Could somebody tell me what the gear ratio is for a 1953 Chevy Belair rear end ?
It has the original 235 engine with 3 sp on column.
Thanks in advance
I won’t stake my life on it, but I’m reasonably sure it was in the 3.70, 3.71, or 3.72 range.
Very close to that anyway, but I’m thinking 3.70.
My now deceased uncle owned a '53 BelAir for many years and we had discussed things like this at times, but that was twentyish years or so ago.
Thanks, my son will be in the process of having a 383 stroker, oh lord!!, with a 350 turbo automatic transmission installed by a reputable custom car mechanic. I was wondering if 1) the rear end would be sturdy enought to handle the engine, and 2) be sutable for cruising down the interstate at 70 mph.
Ouch. To be honest, since this car is getting a 383 stroker my opinion is that the rear end, and driveshaft/U-joints, is not going to survive long if he hammers it much.

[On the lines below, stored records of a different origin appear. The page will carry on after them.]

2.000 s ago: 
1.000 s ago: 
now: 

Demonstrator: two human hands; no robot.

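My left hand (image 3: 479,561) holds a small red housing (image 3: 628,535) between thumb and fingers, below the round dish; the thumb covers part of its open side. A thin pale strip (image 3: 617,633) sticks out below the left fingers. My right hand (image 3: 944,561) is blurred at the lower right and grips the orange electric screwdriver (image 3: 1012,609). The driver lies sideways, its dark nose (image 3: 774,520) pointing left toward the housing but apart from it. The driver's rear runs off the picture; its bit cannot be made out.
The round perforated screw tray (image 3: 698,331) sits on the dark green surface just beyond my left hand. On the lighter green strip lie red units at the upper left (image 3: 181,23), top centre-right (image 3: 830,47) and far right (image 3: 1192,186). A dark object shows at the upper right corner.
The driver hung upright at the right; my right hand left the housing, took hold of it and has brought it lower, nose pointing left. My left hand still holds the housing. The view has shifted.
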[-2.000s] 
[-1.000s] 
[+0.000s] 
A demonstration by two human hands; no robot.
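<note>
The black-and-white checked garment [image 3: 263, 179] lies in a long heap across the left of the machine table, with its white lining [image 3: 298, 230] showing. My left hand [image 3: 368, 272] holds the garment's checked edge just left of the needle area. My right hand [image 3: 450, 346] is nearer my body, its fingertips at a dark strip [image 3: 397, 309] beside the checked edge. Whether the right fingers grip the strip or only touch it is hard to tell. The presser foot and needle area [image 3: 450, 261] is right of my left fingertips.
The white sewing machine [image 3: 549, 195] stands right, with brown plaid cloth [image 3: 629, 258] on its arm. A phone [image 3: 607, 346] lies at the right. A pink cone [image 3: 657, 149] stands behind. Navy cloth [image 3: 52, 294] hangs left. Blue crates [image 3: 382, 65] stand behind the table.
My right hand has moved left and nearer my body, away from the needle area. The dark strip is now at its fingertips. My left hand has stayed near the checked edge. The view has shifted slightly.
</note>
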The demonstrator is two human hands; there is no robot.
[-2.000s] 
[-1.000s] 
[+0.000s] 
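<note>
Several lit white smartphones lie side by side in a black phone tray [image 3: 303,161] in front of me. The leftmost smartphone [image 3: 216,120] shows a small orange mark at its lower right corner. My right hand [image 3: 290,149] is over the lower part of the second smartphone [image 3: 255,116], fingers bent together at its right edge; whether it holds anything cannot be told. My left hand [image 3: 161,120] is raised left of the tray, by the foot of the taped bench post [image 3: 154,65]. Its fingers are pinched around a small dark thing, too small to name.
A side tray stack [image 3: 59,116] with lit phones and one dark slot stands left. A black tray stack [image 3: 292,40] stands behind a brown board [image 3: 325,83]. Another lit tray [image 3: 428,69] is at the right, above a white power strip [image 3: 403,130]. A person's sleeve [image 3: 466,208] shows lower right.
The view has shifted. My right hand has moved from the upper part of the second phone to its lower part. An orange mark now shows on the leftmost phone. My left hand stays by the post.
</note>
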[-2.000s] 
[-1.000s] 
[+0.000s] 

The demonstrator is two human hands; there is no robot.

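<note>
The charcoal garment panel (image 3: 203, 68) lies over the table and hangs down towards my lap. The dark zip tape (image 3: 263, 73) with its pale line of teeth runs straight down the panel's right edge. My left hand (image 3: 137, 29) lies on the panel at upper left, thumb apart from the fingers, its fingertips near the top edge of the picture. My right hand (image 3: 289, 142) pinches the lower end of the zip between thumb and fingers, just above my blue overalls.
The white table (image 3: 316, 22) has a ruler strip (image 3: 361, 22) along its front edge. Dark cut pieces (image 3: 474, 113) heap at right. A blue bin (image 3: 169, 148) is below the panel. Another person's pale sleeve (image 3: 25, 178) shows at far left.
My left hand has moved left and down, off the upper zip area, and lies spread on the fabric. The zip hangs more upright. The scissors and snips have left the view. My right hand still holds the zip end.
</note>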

With a Turbo 350 and 3.70 gears that engine is going to be winding up a bit; probably somewhere in the 3000-3500 RPM range at 60 MPH. The fuel mileage is going to suffer.
Since this car is a custom, hot rod job I would consider changing the rear end and driveshaft out to a heavy duty 12 bolt Chevy rear or as many guys do; use a Ford 9" which has been around forever and can be gotten, usually, pretty cheap.
With a 383 I think the existing rear will get the ring gear and/or axles peeled pretty quickly.
If you change the rear end and are concerned with RPMs and fuel mileage you could use something in the 3.08 or 2.56 category. I did this on a car here a while back (Chevy/350/TH350 trans with 3.42s)by installing a 2.56 axle and it dropped the RPMs down to about 2300 at 60 MPH.
Another possibility is going to a built up 700R4, which is plenty strong when built right. It’s essentially the same trans as the 350 but has the Overdrive in it.
JMHO and hope it helps.
thanks, OK, for the info and suggestions. I will pass this along.
The old reliable way of determining the rear end gear ratio is to raise the back of the car and count how many turns of the driveshaft you must do in order for the rear wheels to rotate one complete revolution.